> _Stored data_:
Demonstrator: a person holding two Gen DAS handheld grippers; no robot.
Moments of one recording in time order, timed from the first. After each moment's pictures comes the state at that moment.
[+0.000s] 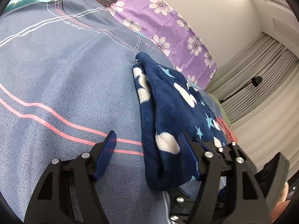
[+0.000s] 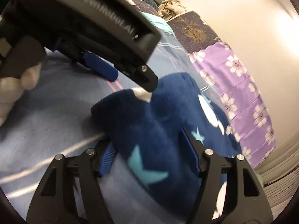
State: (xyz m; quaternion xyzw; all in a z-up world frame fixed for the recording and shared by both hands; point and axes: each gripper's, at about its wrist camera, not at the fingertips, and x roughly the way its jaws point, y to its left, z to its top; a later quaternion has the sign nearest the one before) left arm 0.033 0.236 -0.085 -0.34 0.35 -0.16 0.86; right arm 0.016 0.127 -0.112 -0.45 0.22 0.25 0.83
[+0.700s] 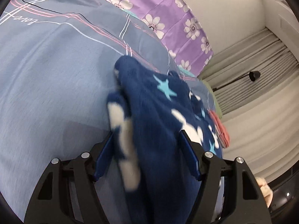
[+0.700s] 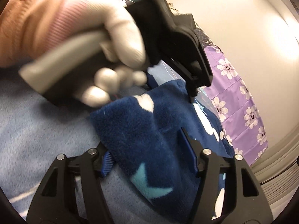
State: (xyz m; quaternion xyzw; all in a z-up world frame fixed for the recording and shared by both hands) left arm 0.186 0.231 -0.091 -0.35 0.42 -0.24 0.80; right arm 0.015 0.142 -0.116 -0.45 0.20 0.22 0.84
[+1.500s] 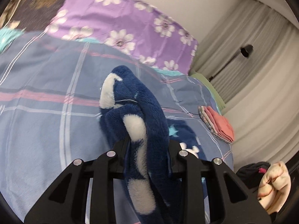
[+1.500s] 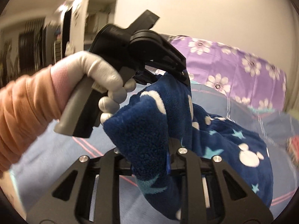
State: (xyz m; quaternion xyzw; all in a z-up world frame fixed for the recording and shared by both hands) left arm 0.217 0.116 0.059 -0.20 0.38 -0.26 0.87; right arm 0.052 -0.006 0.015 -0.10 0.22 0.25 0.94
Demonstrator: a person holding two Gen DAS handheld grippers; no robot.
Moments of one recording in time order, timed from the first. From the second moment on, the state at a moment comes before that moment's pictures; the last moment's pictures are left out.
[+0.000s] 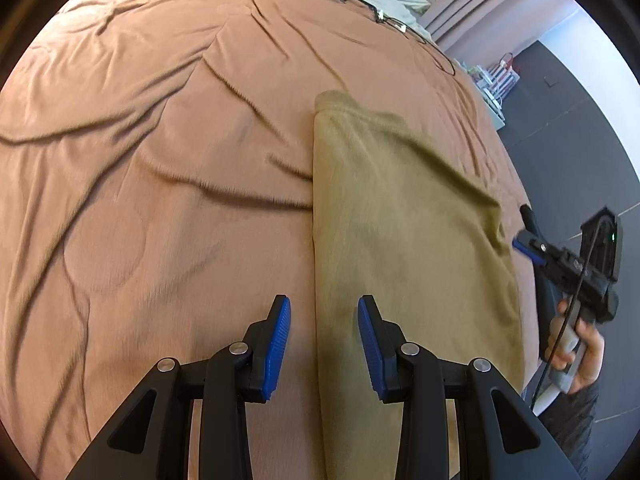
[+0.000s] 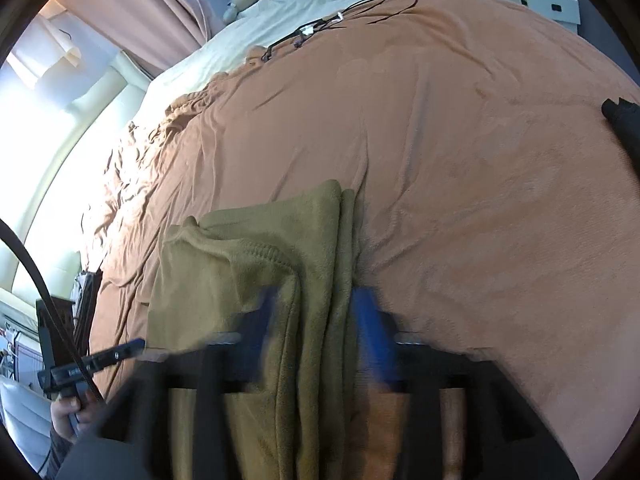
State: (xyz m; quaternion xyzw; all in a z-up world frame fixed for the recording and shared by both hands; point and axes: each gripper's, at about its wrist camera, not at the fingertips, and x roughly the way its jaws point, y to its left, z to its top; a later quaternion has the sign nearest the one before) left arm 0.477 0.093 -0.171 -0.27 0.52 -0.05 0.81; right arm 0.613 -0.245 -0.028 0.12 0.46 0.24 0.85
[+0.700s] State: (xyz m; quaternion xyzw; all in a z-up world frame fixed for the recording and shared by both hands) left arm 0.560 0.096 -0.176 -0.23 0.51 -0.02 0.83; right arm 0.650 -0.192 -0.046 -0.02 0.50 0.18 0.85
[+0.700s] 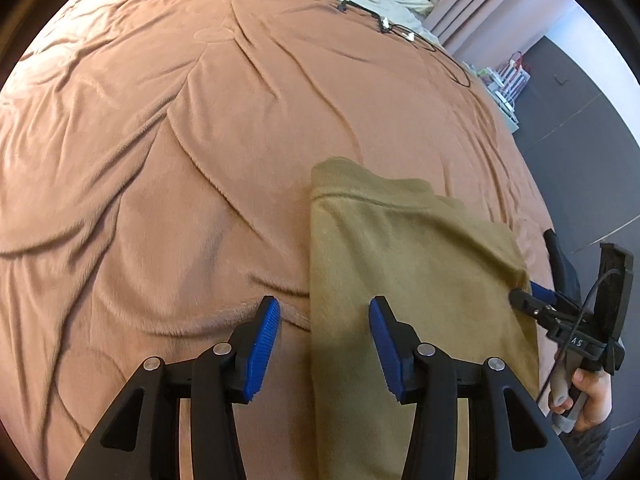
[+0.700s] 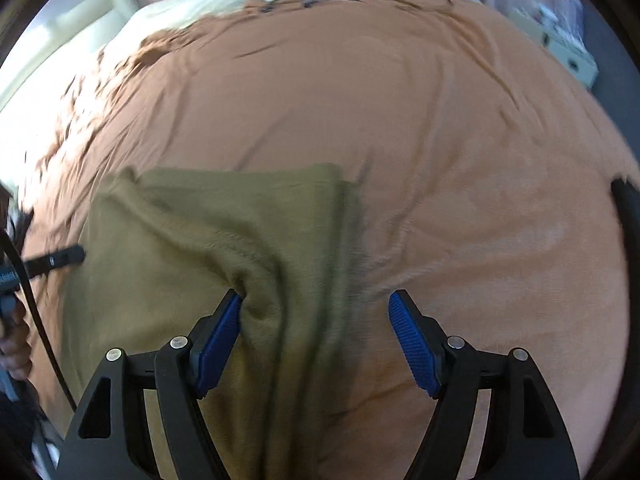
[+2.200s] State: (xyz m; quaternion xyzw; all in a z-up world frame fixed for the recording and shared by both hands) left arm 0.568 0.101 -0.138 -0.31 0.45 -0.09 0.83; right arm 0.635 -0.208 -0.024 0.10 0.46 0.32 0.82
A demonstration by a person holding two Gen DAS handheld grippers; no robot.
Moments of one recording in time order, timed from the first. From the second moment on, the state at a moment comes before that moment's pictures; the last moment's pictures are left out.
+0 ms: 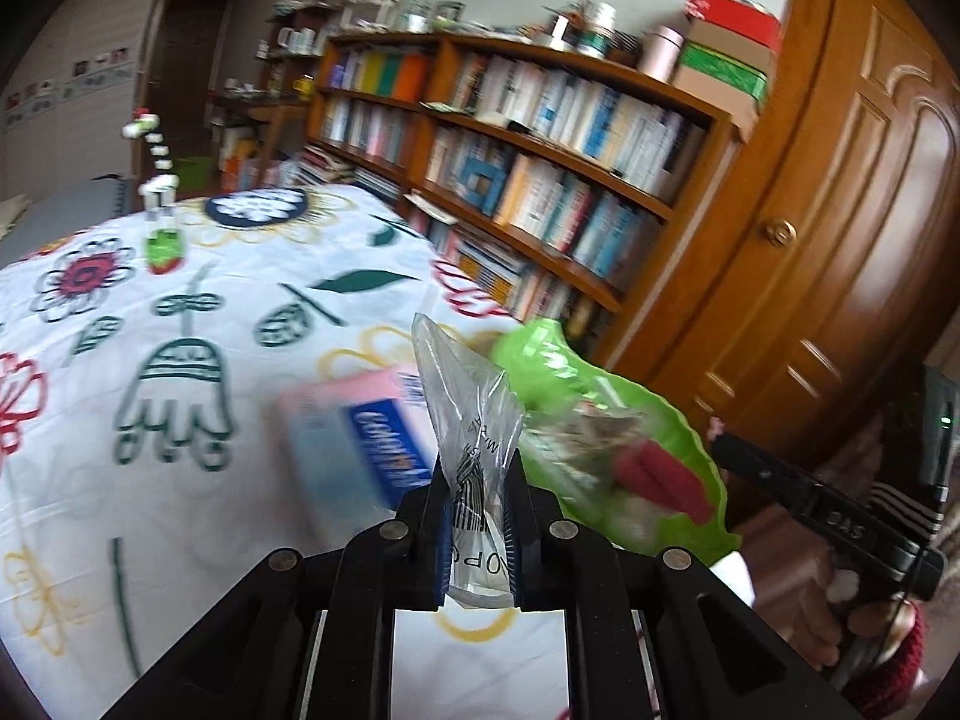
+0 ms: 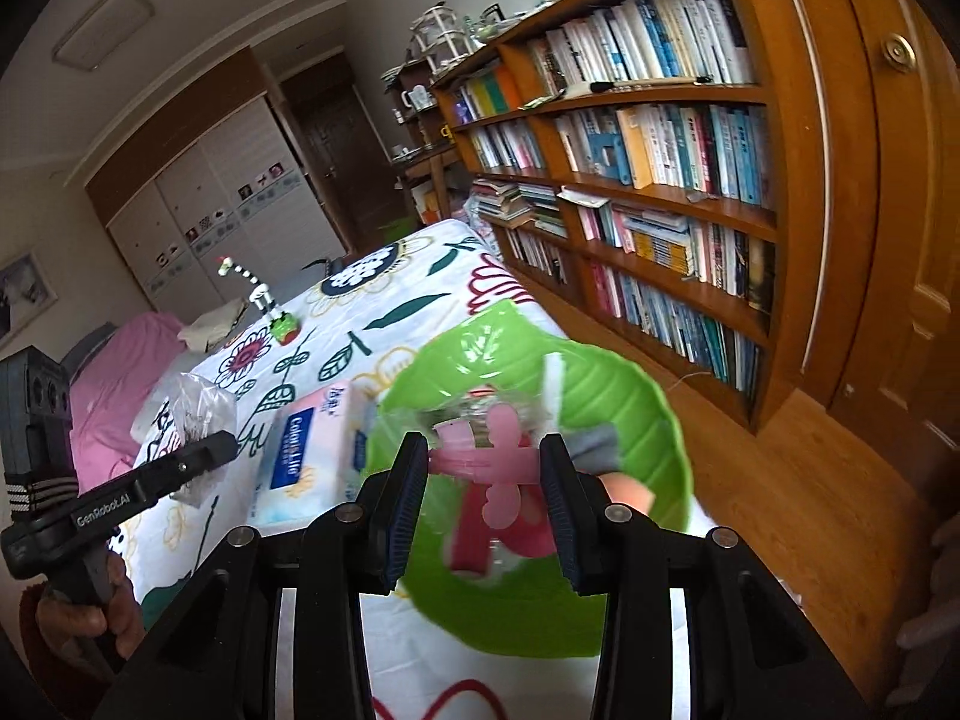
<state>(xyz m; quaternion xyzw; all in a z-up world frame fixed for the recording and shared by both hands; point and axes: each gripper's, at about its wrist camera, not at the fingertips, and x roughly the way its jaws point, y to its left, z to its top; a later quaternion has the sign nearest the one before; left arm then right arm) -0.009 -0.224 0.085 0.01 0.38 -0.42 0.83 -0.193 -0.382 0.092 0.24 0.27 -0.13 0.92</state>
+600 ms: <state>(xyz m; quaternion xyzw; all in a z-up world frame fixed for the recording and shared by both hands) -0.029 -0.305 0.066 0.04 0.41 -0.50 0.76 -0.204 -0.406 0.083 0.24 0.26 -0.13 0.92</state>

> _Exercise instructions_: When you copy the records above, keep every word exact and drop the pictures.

> _Result of the task_:
Demonstrator: a person holding two Gen DAS handheld grippers; no robot.
Moments of one recording in time order, timed from the first. After each moment's pictures comes the state at that moment.
[+0.000s] 
[+0.000s] 
State: (xyz m; quaternion xyzw; all in a z-up world frame fixed for the recording and shared by both hands; point and axes: each gripper's, at about its wrist camera, not at the fingertips, and x roughly the way its jaws point, y to its left, z to its top; a later quaternion has the sign nearest the one before) left arm 0.033 0.236 -0.085 -0.34 0.35 -0.16 0.86; right arm 0.016 0.127 -0.112 -0.45 0.22 0.25 0.83
[+0.700s] 
[+0.700s] 
State: (xyz m; quaternion xyzw; all in a z-up world frame fixed for the recording and shared by both hands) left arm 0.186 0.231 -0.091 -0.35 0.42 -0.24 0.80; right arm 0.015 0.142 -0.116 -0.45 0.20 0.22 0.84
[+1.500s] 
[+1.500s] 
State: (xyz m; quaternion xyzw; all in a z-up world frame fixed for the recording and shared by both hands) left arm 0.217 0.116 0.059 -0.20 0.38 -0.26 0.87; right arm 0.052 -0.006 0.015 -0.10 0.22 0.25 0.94
Demonstrator: a person holding two Gen DAS handheld grippers; no robot.
Moments of one recording in time order, timed from the first. From the second moment on, the state at a moment comes before that moment's pictures; the last moment's pictures are left out.
[+0.000s] 
[+0.000s] 
State: (xyz m; quaternion xyzw; all in a z-up world frame fixed for the recording and shared by both hands; point and axes: each gripper's, at about its wrist camera, not at the fingertips, and x roughly the way its jaws point, y to its left, z to its top; a later quaternion has the sign nearest the one before) left arm 0.477 0.093 -0.171 -0.27 0.52 -0.05 0.81; right arm 0.613 -0.245 -0.028 0.12 0.46 0.24 0.85
[+0.700s] State: (xyz m; quaternion xyzw; all in a z-up world frame fixed for the recording and shared by both hands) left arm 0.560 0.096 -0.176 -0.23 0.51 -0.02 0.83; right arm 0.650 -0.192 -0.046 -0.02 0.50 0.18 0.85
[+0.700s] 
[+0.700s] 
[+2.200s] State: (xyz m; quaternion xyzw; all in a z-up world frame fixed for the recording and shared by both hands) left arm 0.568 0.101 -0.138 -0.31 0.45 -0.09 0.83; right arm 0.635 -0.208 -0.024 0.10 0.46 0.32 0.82
A demonstration by a person holding two Gen DAS handheld grippers; no robot.
Moments of one recording in time order, timed from the first. From the second moment on, the state at a moment comes before that moment's pictures; the last moment's pictures are left out.
+0 ms: 
+0 ms: 
<state>(xyz m; quaternion xyzw; all in a z-up world frame fixed for the recording and shared by both hands; point and axes: each gripper's, at about its wrist camera, not at the fingertips, and x roughly the way its jaws point, y to its left, z to its top; a later quaternion has the sign nearest the one before; left arm then right arm) -0.009 -0.224 0.085 0.01 0.38 -0.42 0.83 -0.193 -0.382 0.092 0.24 0.27 -0.13 0.92</state>
+600 ms: <state>(xyz m; quaternion xyzw; all in a z-up world frame fixed for the recording and shared by both hands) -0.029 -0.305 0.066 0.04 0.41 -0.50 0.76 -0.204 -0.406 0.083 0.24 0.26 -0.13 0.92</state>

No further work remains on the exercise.